Long before human ancestors began hunting large mammals for meat, a fatty diet provided them with the nutrition to develop bigger brains, according to a paper in Current Anthropology.

The paper argues that our early ancestors acquired a taste for fat by eating marrow scavenged from the skeletal remains of large animals that had been killed and eaten by other predators. The argument challenges the widely held view among anthropologists that eating meat was the critical factor in setting the stage for the evolution of humans. This is anthropology, so they may be making a distinction without a difference; in a calorie-poor landscape all was eaten.

If accurate, and we began acquiring a taste for it 4 million years ago, it might explain why it tastes so good now. We want marbling in our meat, and plump cattle taste better than an athletic deer. In the prehistoric world, those extra calories may have fueled the fire of human evolution. It would explain why when science has made food plentiful and cheap, people still eat like primitives who don't know when their next meal will be. 

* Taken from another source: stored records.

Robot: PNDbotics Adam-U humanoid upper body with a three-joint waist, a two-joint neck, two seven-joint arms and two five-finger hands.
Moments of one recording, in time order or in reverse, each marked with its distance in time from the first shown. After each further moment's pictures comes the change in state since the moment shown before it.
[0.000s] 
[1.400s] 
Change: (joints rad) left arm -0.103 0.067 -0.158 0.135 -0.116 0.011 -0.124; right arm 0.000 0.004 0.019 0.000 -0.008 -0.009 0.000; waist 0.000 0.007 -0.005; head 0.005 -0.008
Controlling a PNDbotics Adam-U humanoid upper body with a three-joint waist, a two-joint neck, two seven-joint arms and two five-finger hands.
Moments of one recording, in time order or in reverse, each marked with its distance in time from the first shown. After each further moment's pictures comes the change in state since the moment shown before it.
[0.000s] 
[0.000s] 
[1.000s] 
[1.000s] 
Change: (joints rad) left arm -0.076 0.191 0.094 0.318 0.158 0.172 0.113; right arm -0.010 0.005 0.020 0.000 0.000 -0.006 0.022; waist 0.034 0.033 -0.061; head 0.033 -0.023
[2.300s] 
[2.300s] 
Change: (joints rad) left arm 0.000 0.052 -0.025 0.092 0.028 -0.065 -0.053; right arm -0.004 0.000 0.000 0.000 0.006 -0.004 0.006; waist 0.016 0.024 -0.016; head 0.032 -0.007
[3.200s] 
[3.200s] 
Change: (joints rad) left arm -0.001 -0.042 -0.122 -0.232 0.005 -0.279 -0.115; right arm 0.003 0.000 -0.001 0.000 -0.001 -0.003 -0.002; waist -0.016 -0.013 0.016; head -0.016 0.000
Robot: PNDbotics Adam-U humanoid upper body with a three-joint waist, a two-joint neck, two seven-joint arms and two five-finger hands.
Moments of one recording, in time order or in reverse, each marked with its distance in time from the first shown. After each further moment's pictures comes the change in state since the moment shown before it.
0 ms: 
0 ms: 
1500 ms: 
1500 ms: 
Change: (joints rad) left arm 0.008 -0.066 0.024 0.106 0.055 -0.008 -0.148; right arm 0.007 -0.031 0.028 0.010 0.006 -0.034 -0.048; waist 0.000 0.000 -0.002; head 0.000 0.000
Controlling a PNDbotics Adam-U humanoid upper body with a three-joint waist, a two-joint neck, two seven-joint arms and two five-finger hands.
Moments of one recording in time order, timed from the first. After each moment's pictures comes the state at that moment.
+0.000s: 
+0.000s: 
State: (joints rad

Focusing on fat over meat may seem like a subtle distinction, but the difference is significant they say. The nutrients of meat and fat are different, as are the technologies required to access them. Meat eating is traditionally paired with the manufacture of sharp, flaked-stone tools, while obtaining fat-rich marrow only required smashing bones with a rock.

The authors review evidence that a craving for marrow could have fueled not just a growing brain size, but the quest to go beyond smashing bones with rocks to make more sophisticated tools and to hunt large animals.

The human brain consumes 20% of the body’s energy at rest, or twice that of the brains of other primates, which are almost exclusively vegetarian. It’s a mystery to scientists how our human ancestors met the calorie demands to develop and sustain our larger brains.

A meat-centered paradigm for human evolution hypothesizes that an ape population began more actively hunting and eating small game, which became an evolutionary stepping stone to the human behavior of hunting large animals. The authors believe that is not evidence-based because meat of wild animals is lean. It takes more biological work to metabolize lean protein.